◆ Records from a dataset
== == ==
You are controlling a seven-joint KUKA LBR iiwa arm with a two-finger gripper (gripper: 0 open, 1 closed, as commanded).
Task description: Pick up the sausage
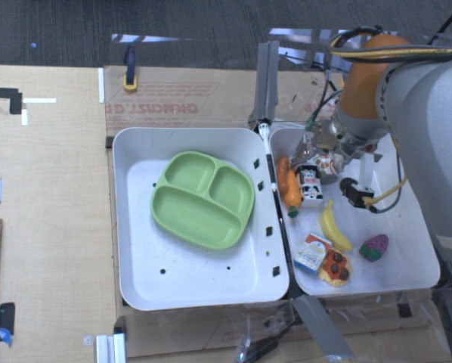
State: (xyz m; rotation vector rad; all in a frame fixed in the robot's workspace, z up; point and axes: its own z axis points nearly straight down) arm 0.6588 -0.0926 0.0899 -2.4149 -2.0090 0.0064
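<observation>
A reddish, elongated piece that looks like the sausage (283,168) lies along the left wall of the right bin (407,278), end to end with an orange carrot (292,193). My gripper (318,156) hangs low over the back of that bin, just right of the sausage and above a small black-and-white carton (310,184). The wrist and cables hide much of the gripper's tip. Nothing is clearly held.
The right bin also holds a banana (334,228), a small box (311,252), a pizza slice (335,269) and a purple-and-green piece (374,246). A green divided plate (203,200) lies in the left bin (135,225). The arm's bulk covers the right bin's far right side.
</observation>
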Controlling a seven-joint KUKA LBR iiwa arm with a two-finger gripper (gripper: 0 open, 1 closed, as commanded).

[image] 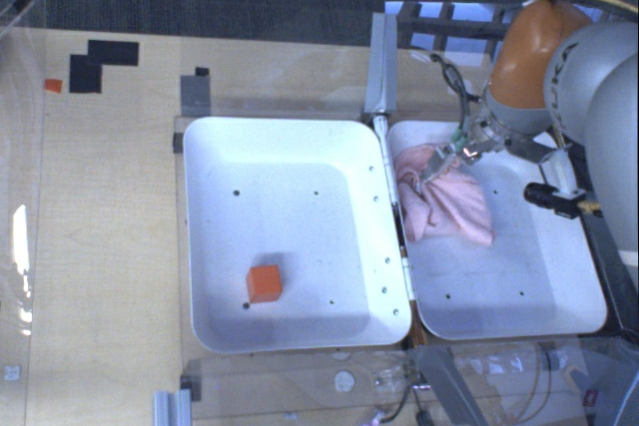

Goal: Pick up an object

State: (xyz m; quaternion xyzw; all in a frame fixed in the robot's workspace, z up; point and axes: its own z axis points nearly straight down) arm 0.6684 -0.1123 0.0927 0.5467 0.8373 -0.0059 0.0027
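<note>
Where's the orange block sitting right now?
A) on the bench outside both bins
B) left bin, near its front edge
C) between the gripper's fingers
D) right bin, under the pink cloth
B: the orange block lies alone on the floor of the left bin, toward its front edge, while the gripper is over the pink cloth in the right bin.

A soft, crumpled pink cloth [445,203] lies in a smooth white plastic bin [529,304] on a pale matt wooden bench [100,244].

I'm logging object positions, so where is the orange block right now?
The orange block sits in the left bin, toward its near-left corner, well apart from the pink cloth in the right bin.
</note>
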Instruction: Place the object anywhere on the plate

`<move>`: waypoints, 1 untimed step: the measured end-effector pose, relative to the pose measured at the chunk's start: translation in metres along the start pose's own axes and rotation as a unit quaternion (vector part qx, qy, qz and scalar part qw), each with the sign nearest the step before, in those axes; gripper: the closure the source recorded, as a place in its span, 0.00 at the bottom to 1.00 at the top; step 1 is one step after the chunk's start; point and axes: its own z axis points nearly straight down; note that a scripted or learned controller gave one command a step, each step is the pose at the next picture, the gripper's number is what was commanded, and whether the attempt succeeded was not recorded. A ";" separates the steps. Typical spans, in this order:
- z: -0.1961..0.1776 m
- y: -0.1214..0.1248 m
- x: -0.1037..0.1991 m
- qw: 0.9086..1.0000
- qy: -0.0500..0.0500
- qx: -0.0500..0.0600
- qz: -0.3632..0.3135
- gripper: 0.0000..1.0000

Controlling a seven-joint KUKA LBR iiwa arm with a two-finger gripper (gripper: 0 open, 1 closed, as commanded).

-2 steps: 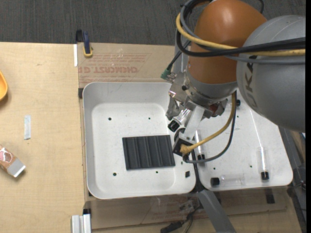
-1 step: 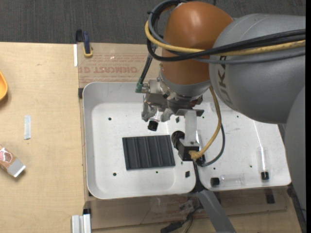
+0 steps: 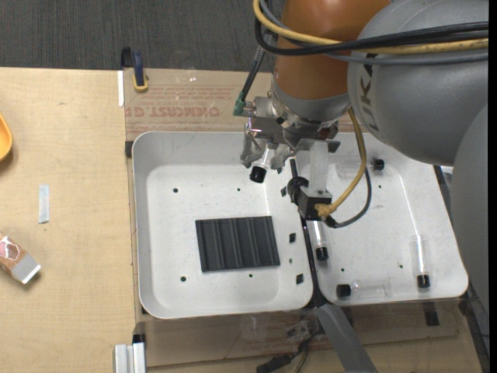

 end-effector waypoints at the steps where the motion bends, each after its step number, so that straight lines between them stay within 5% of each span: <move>1: 0.012 -0.056 -0.014 0.999 0.000 0.001 -0.042 1.00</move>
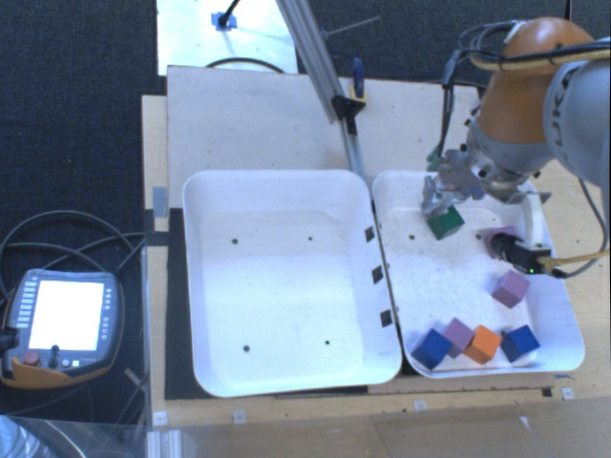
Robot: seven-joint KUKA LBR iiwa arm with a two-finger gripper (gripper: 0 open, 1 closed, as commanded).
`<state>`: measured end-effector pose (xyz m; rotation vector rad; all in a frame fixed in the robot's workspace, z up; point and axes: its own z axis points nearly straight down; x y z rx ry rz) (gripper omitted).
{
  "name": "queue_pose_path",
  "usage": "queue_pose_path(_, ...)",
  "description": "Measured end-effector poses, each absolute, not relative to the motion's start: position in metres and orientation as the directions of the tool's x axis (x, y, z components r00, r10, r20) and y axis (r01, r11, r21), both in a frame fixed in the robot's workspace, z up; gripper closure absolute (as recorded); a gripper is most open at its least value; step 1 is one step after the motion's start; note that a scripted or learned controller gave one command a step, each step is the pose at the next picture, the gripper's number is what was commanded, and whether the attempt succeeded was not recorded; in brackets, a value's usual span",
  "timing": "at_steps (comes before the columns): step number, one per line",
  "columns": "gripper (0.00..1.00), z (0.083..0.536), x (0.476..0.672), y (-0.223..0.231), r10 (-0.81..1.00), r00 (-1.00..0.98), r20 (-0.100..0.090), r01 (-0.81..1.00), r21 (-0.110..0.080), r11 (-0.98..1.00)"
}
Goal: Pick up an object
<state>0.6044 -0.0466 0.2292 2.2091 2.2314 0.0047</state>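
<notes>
From above, the arm (549, 93) reaches in from the right over the right bin (420, 284), its orange band high above the wrist. The gripper (441, 201) points down into the bin's upper left part, and a green cube (445, 222) sits right at its tips, tilted. The cube touches or nearly touches the gripper, but whether it is clamped or merely beneath cannot be told, nor how far the gripper is parted.

The right bin holds 6 more blocks besides the green one. A light purple cube (510, 288) lies near the right wall, well apart from the gripper. Along the bottom edge stands a row of 4: a blue cube (431, 347), a pale purple cube (459, 335), an orange cube (483, 343) and another blue cube (520, 343), each close to its neighbour. A dark purplish object (497, 242) lies just right of the gripper, partly hidden by the camera mount on the wrist.

The left bin (200, 256) lies beside the right one on the worktop (248, 113), their rims touching. A teach pendant (59, 327) rests on the floor to the left.
</notes>
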Motion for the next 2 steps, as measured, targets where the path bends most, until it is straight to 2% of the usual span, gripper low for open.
queue_pose_path(2,1.00,0.233,0.621,0.066,1.000,-0.011,0.002,1.000,0.003,0.011)
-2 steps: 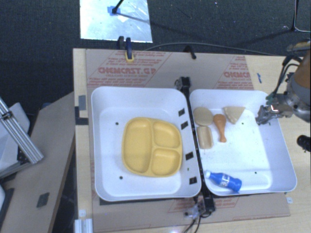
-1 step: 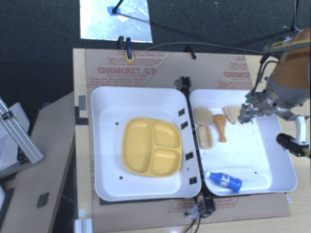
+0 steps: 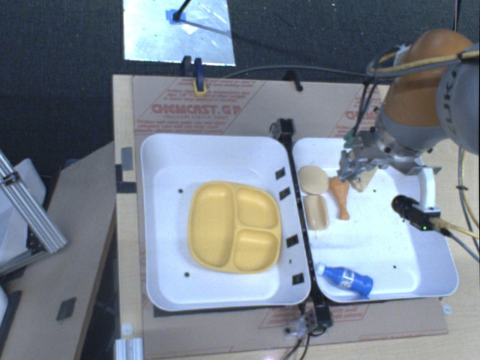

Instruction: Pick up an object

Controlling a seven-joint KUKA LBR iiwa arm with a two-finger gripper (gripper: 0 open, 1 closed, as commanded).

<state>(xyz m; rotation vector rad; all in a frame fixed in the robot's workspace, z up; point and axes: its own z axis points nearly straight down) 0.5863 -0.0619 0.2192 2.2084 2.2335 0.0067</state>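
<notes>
The right bin holds an orange drumstick-shaped toy, a round beige piece, an oblong beige piece and a blue bottle lying near the front edge. My gripper hangs low over the back of this bin, right at the upper end of the orange toy. A small tan piece shows just beside and under the gripper; whether it is held is unclear.
A yellow divided plate lies in the left bin. A black divider runs between the two bins. The arm's orange band reaches in from the right above the right bin.
</notes>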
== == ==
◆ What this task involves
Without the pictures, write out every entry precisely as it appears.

◆ Reply to the exercise
You are controlling a seven-joint KUKA LBR iiwa arm with a two-finger gripper (gripper: 0 open, 1 closed, as commanded).
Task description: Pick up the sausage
State: (xyz m; rotation vector rad; all in a frame fixed in the robot's workspace, z up; point and axes: its own z axis points nearly straight down) arm 0.6588 -0.0926 0.0899 -2.4149 -2.0090 0.0064
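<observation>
A reddish, elongated piece that looks like the sausage (283,168) lies along the left wall of the right bin (407,278), end to end with an orange carrot (292,193). My gripper (318,156) hangs low over the back of that bin, just right of the sausage and above a small black-and-white carton (310,184). The wrist and cables hide much of the gripper's tip. Nothing is clearly held.
The right bin also holds a banana (334,228), a small box (311,252), a pizza slice (335,269) and a purple-and-green piece (374,246). A green divided plate (203,200) lies in the left bin (135,225). The arm's bulk covers the right bin's far right side.
</observation>
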Controlling a seven-joint KUKA LBR iiwa arm with a two-finger gripper (gripper: 0 open, 1 closed, as commanded).

[image] 

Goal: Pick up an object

State: (xyz m; quaternion xyzw; all in a frame fixed in the robot's workspace, z up; point and axes: its own z axis points nearly straight down) arm 0.6684 -0.1123 0.0927 0.5467 0.8373 -0.0059 0.0027
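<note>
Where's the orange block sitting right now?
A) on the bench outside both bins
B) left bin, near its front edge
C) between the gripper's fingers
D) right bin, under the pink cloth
B: the orange block lies alone on the floor of the left bin, toward its front edge, while the gripper is over the pink cloth in the right bin.

A soft, crumpled pink cloth [445,203] lies in a smooth white plastic bin [529,304] on a pale matt wooden bench [100,244].

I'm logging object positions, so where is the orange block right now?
The orange block sits in the left bin, toward its near-left corner, well apart from the pink cloth in the right bin.
</note>
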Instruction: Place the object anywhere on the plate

`<move>`: waypoints, 1 untimed step: the measured end-effector pose, relative to the pose measured at the chunk's start: translation in metres along the start pose's own axes and rotation as a unit quaternion (vector part qx, qy, qz and scalar part qw), each with the sign nearest the step before, in those axes; gripper: the closure the source recorded, as a place in its span, 0.00 at the bottom to 1.00 at the top; step 1 is one step after the chunk's start; point and axes: its own z axis points nearly straight down; note that a scripted or learned controller gave one command a step, each step is the pose at the next picture, the gripper's number is what was commanded, and whether the attempt succeeded was not recorded. A ";" separates the steps. Typical spans, in this order:
- z: -0.1961..0.1776 m
- y: -0.1214..0.1248 m
- x: -0.1037..0.1991 m
- qw: 0.9086..1.0000
- qy: -0.0500..0.0500
- qx: -0.0500..0.0600
- qz: -0.3632..0.3135
- gripper: 0.0000..1.0000

Controlling a seven-joint KUKA LBR iiwa arm with a two-finger gripper (gripper: 0 open, 1 closed, as commanded).

-2 steps: 
-1 step: 
+0 steps: 

 end-effector waypoints at the steps where the motion bends, each after its step number, so that straight lines between them stay within 5% of each span: <move>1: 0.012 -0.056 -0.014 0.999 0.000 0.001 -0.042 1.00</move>
Robot: seven-joint KUKA LBR iiwa arm with a two-finger gripper (gripper: 0 open, 1 closed, as commanded).
`<state>`: measured end-effector pose (xyz m; rotation vector rad; all in a frame fixed in the robot's workspace, z up; point and axes: its own z axis points nearly straight down; x y z rx ry rz) (gripper omitted).
{
  "name": "queue_pose_path",
  "usage": "queue_pose_path(_, ...)",
  "description": "Measured end-effector poses, each absolute, not relative to the motion's start: position in metres and orientation as the directions of the tool's x axis (x, y, z components r00, r10, r20) and y axis (r01, r11, r21), both in a frame fixed in the robot's workspace, z up; gripper closure absolute (as recorded); a gripper is most open at its least value; step 1 is one step after the motion's start; note that a scripted or learned controller gave one command a step, each step is the pose at the next picture, the gripper's number is what was commanded, and whether the attempt succeeded was not recorded; in brackets, a value's usual span",
  "timing": "at_steps (comes before the columns): step number, one per line",
  "columns": "gripper (0.00..1.00), z (0.083..0.536), x (0.476..0.672), y (-0.223..0.231), r10 (-0.81..1.00), r00 (-1.00..0.98), r20 (-0.100..0.090), r01 (-0.81..1.00), r21 (-0.110..0.080), r11 (-0.98..1.00)"
}
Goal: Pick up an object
<state>0.6044 -0.0466 0.2292 2.2091 2.2314 0.0047</state>
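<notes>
From above, the arm (549, 93) reaches in from the right over the right bin (420, 284), its orange band high above the wrist. The gripper (441, 201) points down into the bin's upper left part, and a green cube (445, 222) sits right at its tips, tilted. The cube touches or nearly touches the gripper, but whether it is clamped or merely beneath cannot be told, nor how far the gripper is parted.

The right bin holds 6 more blocks besides the green one. A light purple cube (510, 288) lies near the right wall, well apart from the gripper. Along the bottom edge stands a row of 4: a blue cube (431, 347), a pale purple cube (459, 335), an orange cube (483, 343) and another blue cube (520, 343), each close to its neighbour. A dark purplish object (497, 242) lies just right of the gripper, partly hidden by the camera mount on the wrist.

The left bin (200, 256) lies beside the right one on the worktop (248, 113), their rims touching. A teach pendant (59, 327) rests on the floor to the left.
</notes>
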Motion for the next 2 steps, as measured, targets where the path bends most, until it is straight to 2% of the usual span, gripper low for open.
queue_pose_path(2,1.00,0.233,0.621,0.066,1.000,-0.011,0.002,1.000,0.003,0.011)
-2 steps: 
-1 step: 
+0 steps: 

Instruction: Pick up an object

Controlling a seven-joint KUKA LBR iiwa arm with a two-finger gripper (gripper: 0 open, 1 closed, as commanded).

<state>(xyz m; rotation vector rad; all in a frame fixed in the robot's workspace, z up; point and axes: its own z axis points nearly straight down) 0.5863 -0.0619 0.2192 2.2084 2.2335 0.0067</state>
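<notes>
The right bin holds an orange drumstick-shaped toy, a round beige piece, an oblong beige piece and a blue bottle lying near the front edge. My gripper hangs low over the back of this bin, right at the upper end of the orange toy. A small tan piece shows just beside and under the gripper; whether it is held is unclear.
A yellow divided plate lies in the left bin. A black divider runs between the two bins. The arm's orange band reaches in from the right above the right bin.
</notes>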

No further work remains in this exercise.